Thank you so much for reading!!

Due Date

Today is January 19th, 2016. Today is my due date.

I’m not nine months pregnant awaiting the faintest sign of labor. Nor am I fawning over a newborn. I’m at home taking care of my sick four year old and my poor dog recovering from a major surgery.

I miscarried at 10 weeks back in July. I’ve spent most of my time since trying to get pregnant again with no success. I was hoping to be pregnant again by now so that this date wouldn’t be so hard. Well it’s not as bad as I was anticipating. I had a major meltdown two days ago but today has gone rather well. My daughter only has a small cold and my dog is getting better each day (we’ll get into his condition in a later post). Maybe the universe gave my daughter this cold so that I might not be alone today. Maybe.

We’ve been trying to conceive for over three years now so the miscarriage is that much more magnified. Se la vie.

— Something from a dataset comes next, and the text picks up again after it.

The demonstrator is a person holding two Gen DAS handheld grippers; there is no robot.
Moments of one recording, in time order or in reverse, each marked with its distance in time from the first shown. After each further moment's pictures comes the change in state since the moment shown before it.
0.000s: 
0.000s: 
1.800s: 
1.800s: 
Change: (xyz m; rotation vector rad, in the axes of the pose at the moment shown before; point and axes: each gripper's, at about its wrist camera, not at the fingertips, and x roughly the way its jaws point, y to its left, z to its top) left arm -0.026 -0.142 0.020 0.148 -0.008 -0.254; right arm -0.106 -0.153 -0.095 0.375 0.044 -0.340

I’ve gone to an infertility support group, which I don’t think they really like me since I already have a child. Haven’t been invited back.

I have a very high FSH (23) and a very low AMH (can’t find my test results right now). Most western doctors would tell me it’s never going to happen but I don’t think so. I have one extremely healthy child and have been pregnant twice. I strongly believe I will have another biological child and I can’t wait to prove western medicine wrong. But I’m taking a break. I don’t feel that I haven’t completely recovered physically from the miscarriage… and emotionally (but when does that ever get better?).

My joy, excitement and hope comes from the prospect of adoption. We officially start our journey in a few days as we take our pre-adopt class. From there we begin our home study. We are working with an intentional adoption agency and have not yet confirmed which country we’ll be working with. As of right now Korea seems like the best fit.

One day I’ll look back on this difficult time and be thankful. I. Can’t. Wait. But for now I just need to focus on the wonderful parts of my life and there are a LOT. My husband’s a badass and my daughter is supermodel gorgeous.

I hope anyone else going through the same thing takes some comfort in the fact that you’re not alone. Things get better.